### [WORK ORDER]
Transcribe each record precisely; images stay out.

┄┄┄┄┄┄┄┄┄┄┄┄┄┄┄┄┄┄┄┄

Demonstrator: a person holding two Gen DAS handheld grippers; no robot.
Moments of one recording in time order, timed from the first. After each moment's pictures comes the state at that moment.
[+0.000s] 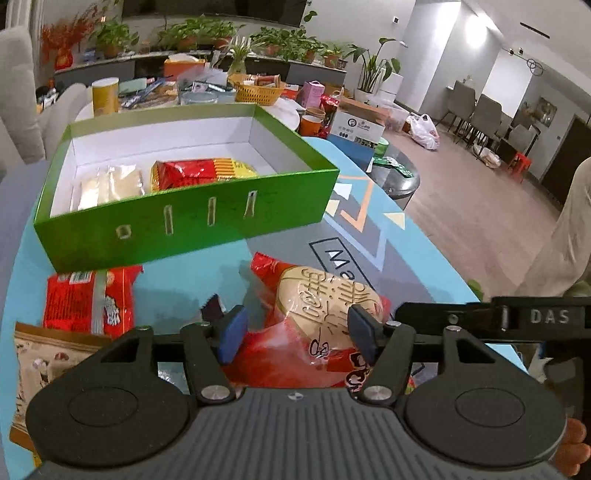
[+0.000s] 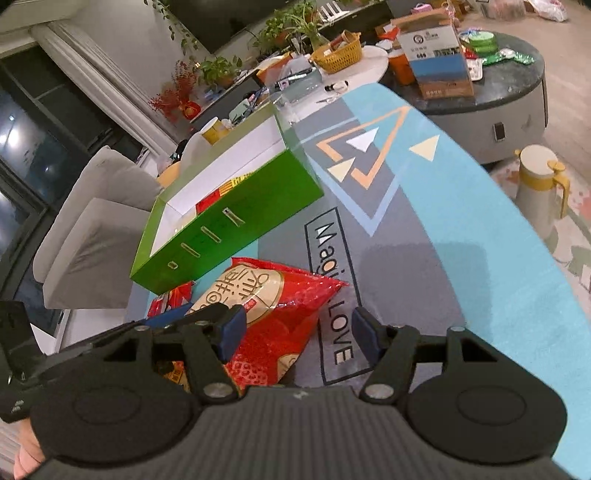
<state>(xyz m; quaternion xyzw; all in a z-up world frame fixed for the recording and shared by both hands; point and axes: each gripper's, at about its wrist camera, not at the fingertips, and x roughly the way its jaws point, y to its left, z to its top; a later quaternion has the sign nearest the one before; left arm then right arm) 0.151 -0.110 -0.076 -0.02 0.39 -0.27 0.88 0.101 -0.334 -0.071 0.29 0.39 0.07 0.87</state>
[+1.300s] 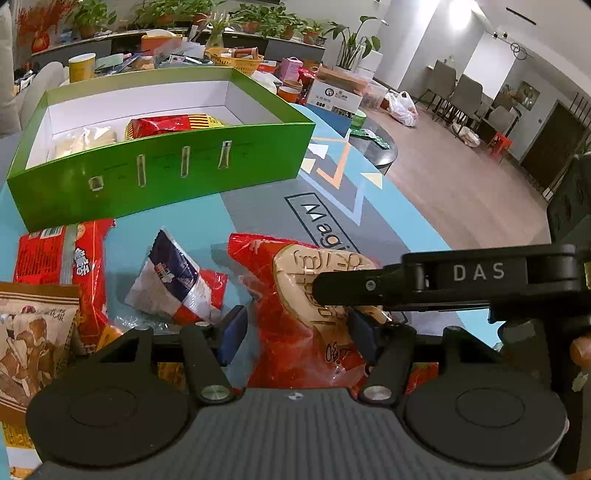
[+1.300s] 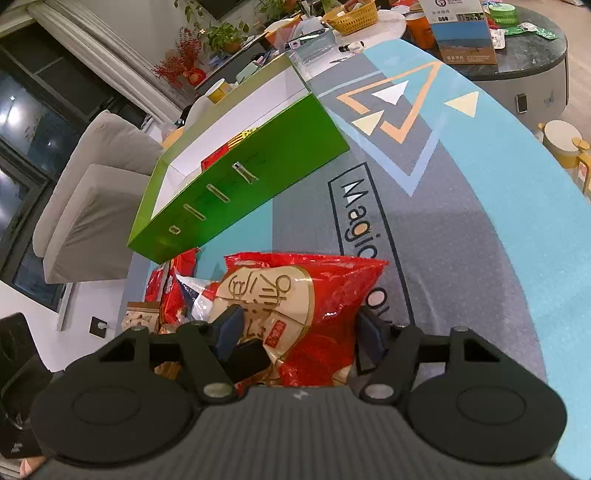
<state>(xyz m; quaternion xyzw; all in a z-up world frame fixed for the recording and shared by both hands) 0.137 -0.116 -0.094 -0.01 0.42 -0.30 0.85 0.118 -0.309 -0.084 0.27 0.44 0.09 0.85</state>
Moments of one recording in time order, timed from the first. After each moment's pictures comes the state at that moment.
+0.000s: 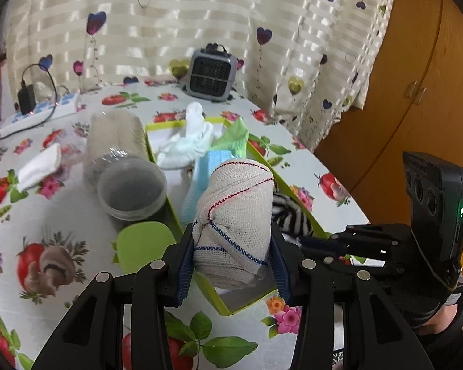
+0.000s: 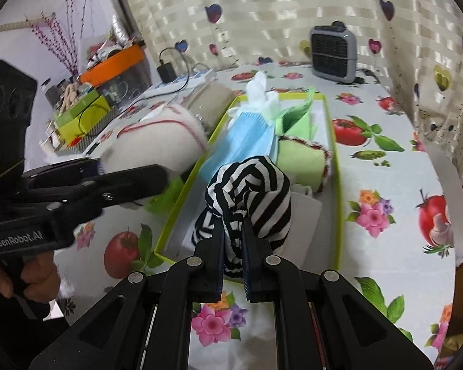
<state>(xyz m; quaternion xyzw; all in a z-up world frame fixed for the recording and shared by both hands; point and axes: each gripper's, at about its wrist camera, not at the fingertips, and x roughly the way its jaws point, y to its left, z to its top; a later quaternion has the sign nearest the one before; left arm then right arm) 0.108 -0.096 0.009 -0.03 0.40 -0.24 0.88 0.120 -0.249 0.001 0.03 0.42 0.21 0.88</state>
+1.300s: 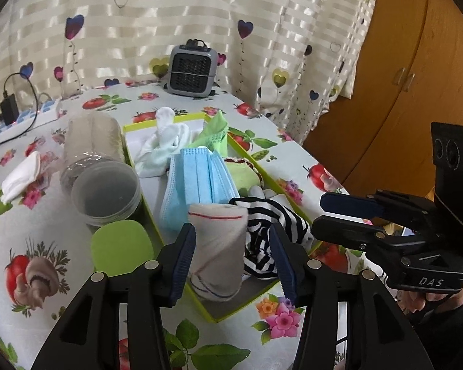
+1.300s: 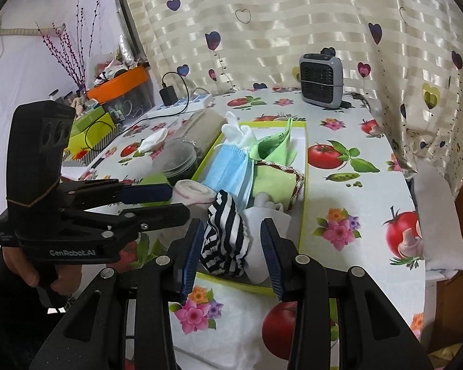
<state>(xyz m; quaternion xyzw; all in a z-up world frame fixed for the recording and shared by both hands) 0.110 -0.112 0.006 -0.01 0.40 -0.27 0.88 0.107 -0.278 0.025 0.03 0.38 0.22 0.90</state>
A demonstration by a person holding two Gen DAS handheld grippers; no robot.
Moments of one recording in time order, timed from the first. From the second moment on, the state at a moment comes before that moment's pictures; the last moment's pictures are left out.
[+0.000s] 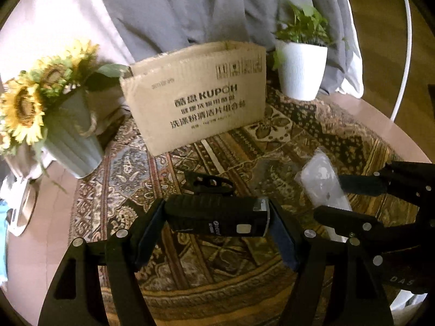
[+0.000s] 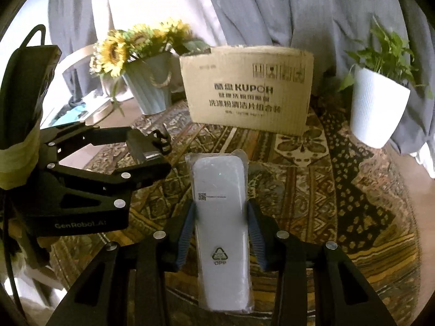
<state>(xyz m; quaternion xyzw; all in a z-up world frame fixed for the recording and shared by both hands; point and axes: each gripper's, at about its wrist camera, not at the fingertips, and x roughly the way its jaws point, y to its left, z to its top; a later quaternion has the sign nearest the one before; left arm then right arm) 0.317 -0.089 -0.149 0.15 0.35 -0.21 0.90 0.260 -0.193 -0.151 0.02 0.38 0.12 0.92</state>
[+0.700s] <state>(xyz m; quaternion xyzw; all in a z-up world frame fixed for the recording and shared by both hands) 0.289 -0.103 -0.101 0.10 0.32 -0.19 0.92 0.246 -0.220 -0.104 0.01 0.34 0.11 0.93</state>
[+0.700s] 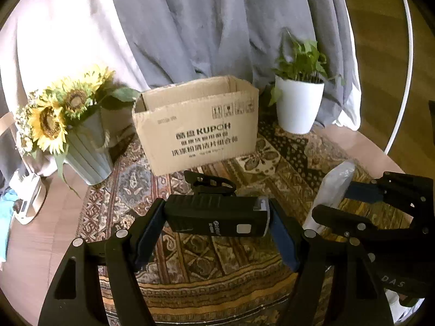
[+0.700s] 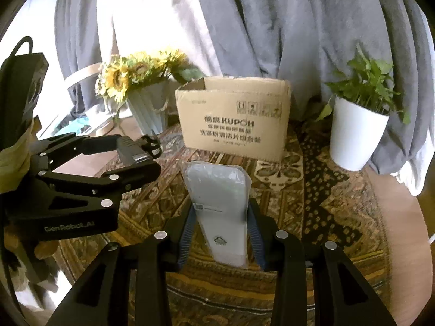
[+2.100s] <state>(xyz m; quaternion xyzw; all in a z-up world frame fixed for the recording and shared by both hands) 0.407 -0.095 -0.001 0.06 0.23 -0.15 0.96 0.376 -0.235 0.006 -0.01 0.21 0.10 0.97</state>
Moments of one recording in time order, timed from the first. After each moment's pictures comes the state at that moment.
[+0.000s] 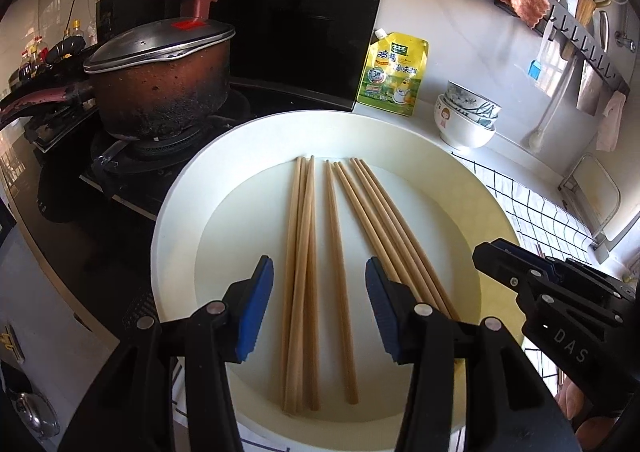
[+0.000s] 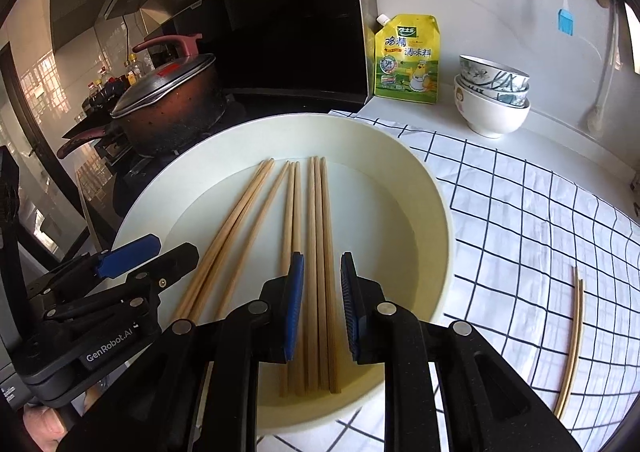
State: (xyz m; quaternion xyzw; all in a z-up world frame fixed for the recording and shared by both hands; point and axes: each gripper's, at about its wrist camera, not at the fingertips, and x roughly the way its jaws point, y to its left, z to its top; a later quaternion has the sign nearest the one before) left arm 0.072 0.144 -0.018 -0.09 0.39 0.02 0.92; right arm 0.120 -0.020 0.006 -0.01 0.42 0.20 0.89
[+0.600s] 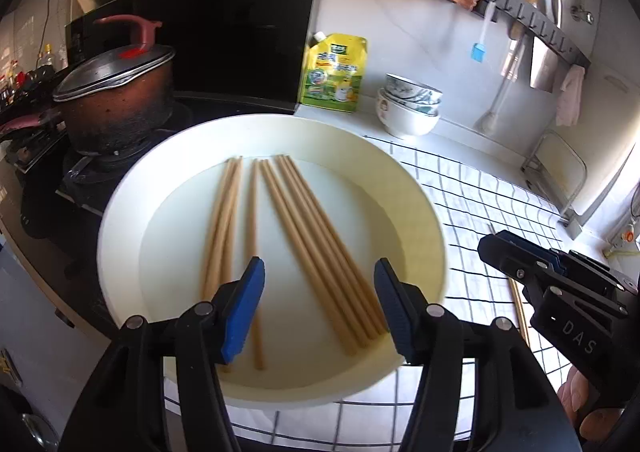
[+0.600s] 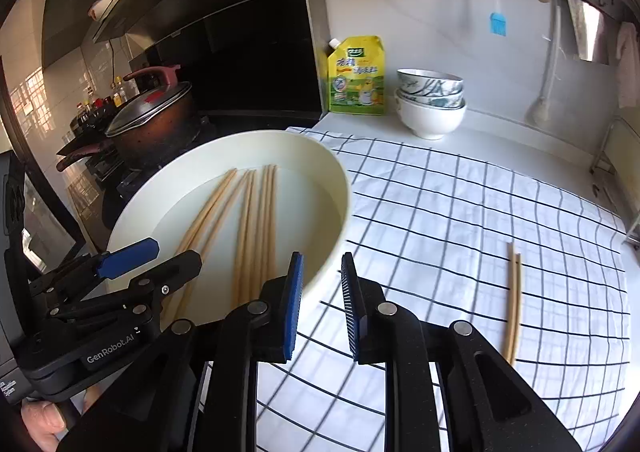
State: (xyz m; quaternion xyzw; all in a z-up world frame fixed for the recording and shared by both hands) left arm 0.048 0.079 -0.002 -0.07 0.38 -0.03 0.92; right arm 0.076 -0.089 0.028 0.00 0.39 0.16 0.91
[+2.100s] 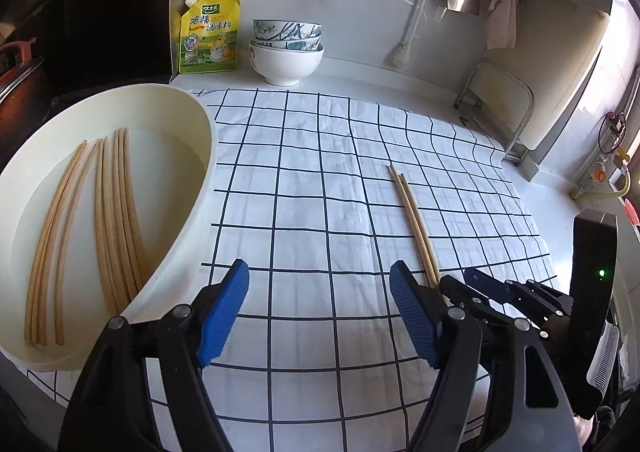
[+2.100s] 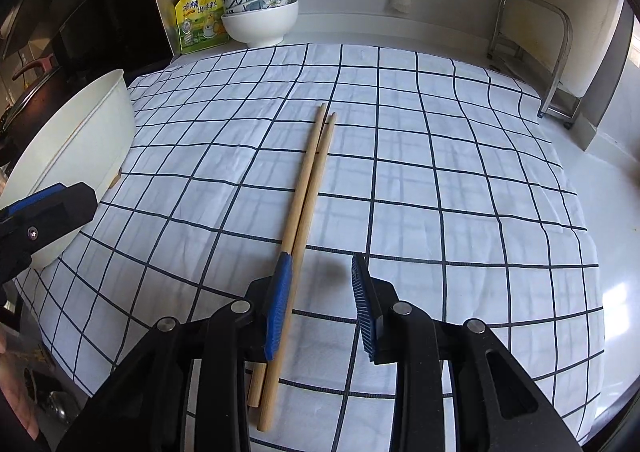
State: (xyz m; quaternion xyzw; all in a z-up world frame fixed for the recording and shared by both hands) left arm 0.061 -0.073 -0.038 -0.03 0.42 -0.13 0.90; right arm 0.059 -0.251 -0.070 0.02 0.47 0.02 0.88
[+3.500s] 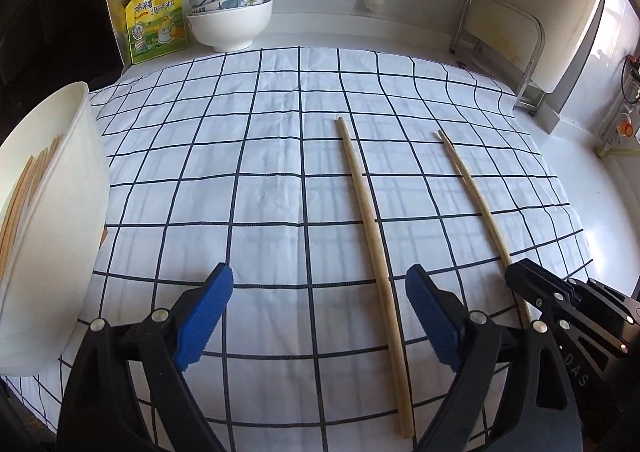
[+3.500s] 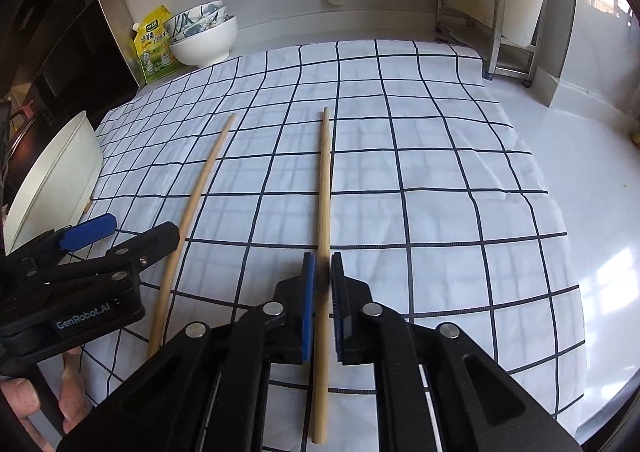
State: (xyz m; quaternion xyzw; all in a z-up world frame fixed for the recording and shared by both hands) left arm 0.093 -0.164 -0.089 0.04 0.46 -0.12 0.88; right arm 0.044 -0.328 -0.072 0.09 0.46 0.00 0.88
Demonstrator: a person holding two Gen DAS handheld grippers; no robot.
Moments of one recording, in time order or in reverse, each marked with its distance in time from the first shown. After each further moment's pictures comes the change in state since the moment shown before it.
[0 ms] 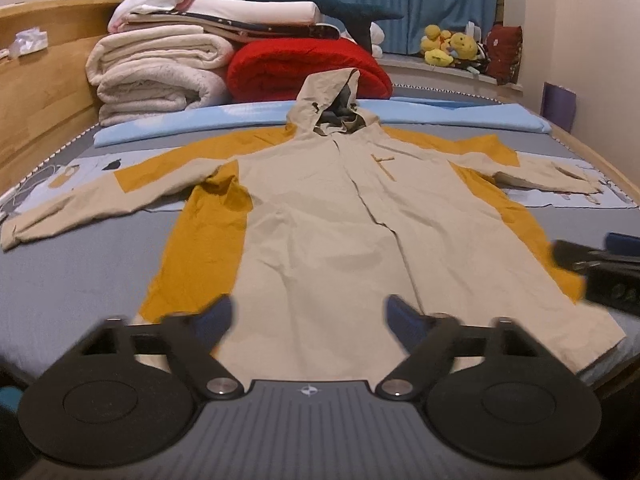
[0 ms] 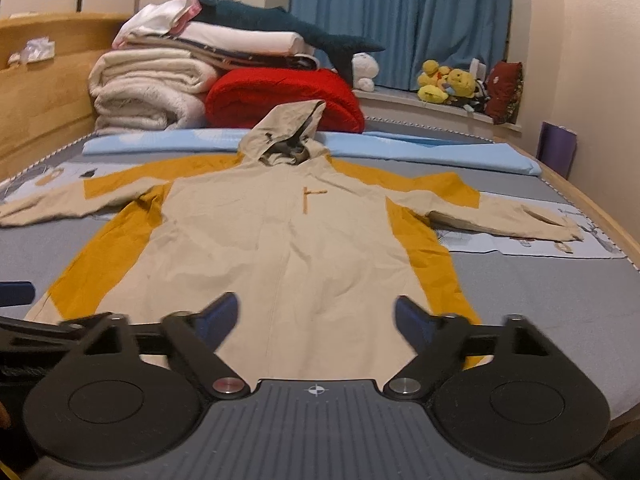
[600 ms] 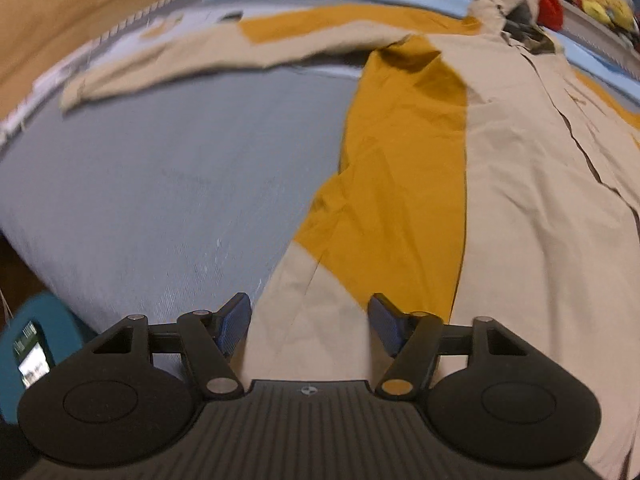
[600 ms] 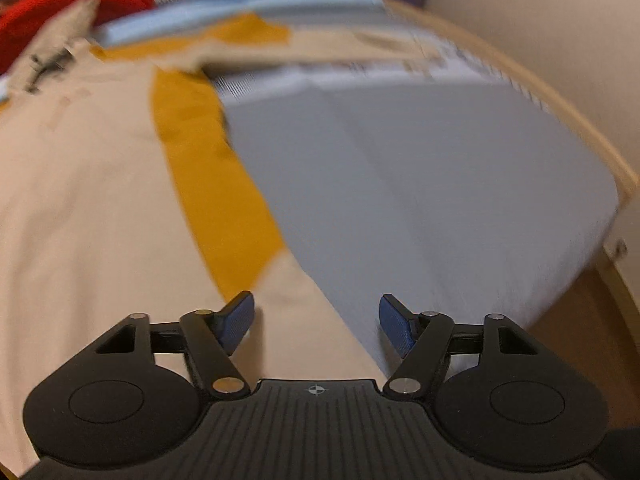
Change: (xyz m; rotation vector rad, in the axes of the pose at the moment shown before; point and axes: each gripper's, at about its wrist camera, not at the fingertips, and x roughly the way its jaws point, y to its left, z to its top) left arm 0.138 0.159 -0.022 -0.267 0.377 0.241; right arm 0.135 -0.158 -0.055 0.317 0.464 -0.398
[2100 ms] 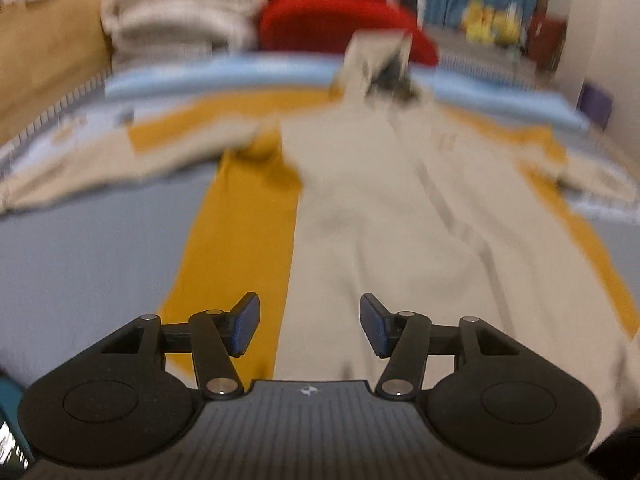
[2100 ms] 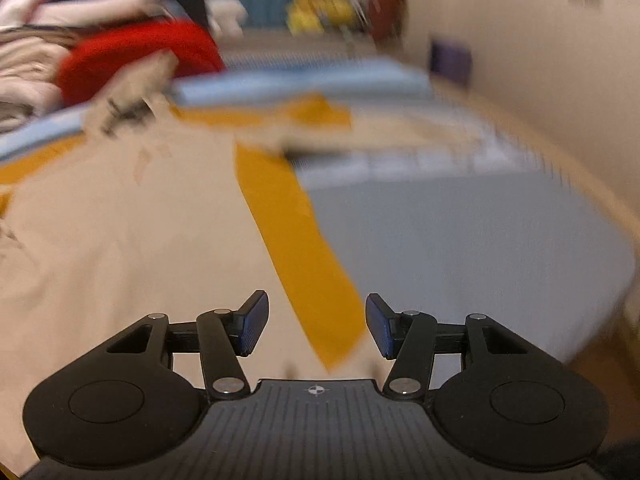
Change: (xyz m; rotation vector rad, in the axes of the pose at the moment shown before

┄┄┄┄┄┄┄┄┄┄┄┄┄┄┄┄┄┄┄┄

### [SOLVED EXERCISE]
Demonstrator: a person holding two Gen DAS handheld grippers; no robot.
Moments of one recording in time order, timed from the first. After each moment's pictures comes the state at that moment.
[+0.000s] 
[+0.000s] 
<state>(xyz m; quaternion xyzw; all in a z-up world frame fixed for the recording and shared by both hands; point and axes: each gripper's, at about its wrist camera, not at the fingertips, and x roughly the way its jaws point, y to its left, z to its top; a later quaternion has the sign nearest the one before; left arm then right arm) 0.151 -0.110 -0.076 -0.02 0.39 -0.27 0.88 0.101 -0.334 -0.071 0.29 0.39 0.07 0.87</state>
[+1.300s] 
[+1.300s] 
<state>(xyz m; quaternion xyzw; all in a z-up world frame fixed for the recording and shared by both hands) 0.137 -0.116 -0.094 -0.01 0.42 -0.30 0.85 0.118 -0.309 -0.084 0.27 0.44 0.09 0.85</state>
Moments of one recording in time order, timed from the first. After each moment's pictures comes the state at that moment.
+0.000s: 
+0.000s: 
<state>(xyz m; quaternion xyzw; all in a z-up world frame fixed for the recording and shared by both hands; point and axes: each gripper's, at about its wrist camera, not at the fingertips, and x roughly the way its jaws point, y to its left, z to its top; a later quaternion has the sign nearest the one before; left arm then right arm) 0.108 -0.096 0.009 -0.03 0.40 -0.24 0.88 0.120 -0.249 0.001 0.03 0.42 0.21 0.88</state>
+1.300s: 
+1.300s: 
<state>(xyz m; quaternion xyzw; all in a z-up world frame fixed for the recording and shared by both hands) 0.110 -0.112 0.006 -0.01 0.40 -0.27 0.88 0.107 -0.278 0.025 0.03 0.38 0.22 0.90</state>
A demonstration by a person holding two Gen DAS handheld grippers; no robot.
Moments of one recording in time order, timed from the first. From the second moment on, the state at a moment comes before that moment's pictures; the last moment's pictures are left out.
[+0.000s] 
[+0.000s] 
<state>(xyz m; quaternion xyzw; all in a z-up world frame fixed for the recording and shared by both hands; point and axes: each gripper's, at about its wrist camera, not at the fingertips, and x roughly the way its jaws point, y to its left, z to its top; a later quaternion has the sign nearest the one before; left arm then right arm) 0.317 -0.089 -0.149 0.15 0.35 -0.21 0.90 0.260 -0.193 -0.151 0.02 0.38 0.12 0.92</state>
[+0.700s] <state>(xyz m; quaternion xyzw; all in a z-up world frame fixed for the recording and shared by both hands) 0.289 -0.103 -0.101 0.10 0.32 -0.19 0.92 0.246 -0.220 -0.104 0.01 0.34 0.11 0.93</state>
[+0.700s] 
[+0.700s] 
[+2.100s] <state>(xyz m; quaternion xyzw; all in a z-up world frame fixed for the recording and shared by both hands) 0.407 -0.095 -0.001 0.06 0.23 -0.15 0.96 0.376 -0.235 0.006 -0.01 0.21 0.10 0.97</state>
Moments of one recording in time order, timed from the first. After each moment's pictures comes the state at that moment.
[+0.000s] 
[+0.000s] 
State: (xyz m; quaternion xyzw; all in a z-up world frame fixed for the recording and shared by both hands; point and axes: each gripper's, at about its wrist camera, not at the fingertips, and x roughly the way its jaws point, y to its left, z to its top; a later quaternion has the sign nearest the one before) left arm 0.072 0.144 -0.018 -0.09 0.39 0.02 0.92; right arm 0.120 -0.020 0.006 -0.01 0.42 0.20 0.89
[+0.600s] 
[+0.600s] 
State: (xyz m; quaternion xyzw; all in a z-up world frame fixed for the recording and shared by both hands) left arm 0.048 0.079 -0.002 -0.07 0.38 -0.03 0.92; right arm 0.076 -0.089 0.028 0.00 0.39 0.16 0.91
[+2.100s] 
[+2.100s] 
State: (xyz m; quaternion xyzw; all in a z-up world frame fixed for the recording and shared by both hands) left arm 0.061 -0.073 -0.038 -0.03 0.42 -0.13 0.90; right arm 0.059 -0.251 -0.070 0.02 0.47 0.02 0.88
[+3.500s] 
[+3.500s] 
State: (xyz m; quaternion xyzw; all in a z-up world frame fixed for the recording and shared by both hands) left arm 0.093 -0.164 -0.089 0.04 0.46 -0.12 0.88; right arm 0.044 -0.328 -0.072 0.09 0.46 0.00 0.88
Demonstrator: a person holding two Gen DAS handheld grippers; no robot.
Moments of one recording, in time order or in reverse, each marked with its distance in time from the first shown. After each further moment's pictures comes the change in state since the moment shown before it.
[0 ms] 
[0 ms] 
[600 ms] 
[600 ms] 
Change: (xyz m; rotation vector rad, in the axes of the pose at the moment shown before; point and axes: each gripper's, at about its wrist camera, not at the fingertips, and x roughly the way its jaws point, y to its left, z to its top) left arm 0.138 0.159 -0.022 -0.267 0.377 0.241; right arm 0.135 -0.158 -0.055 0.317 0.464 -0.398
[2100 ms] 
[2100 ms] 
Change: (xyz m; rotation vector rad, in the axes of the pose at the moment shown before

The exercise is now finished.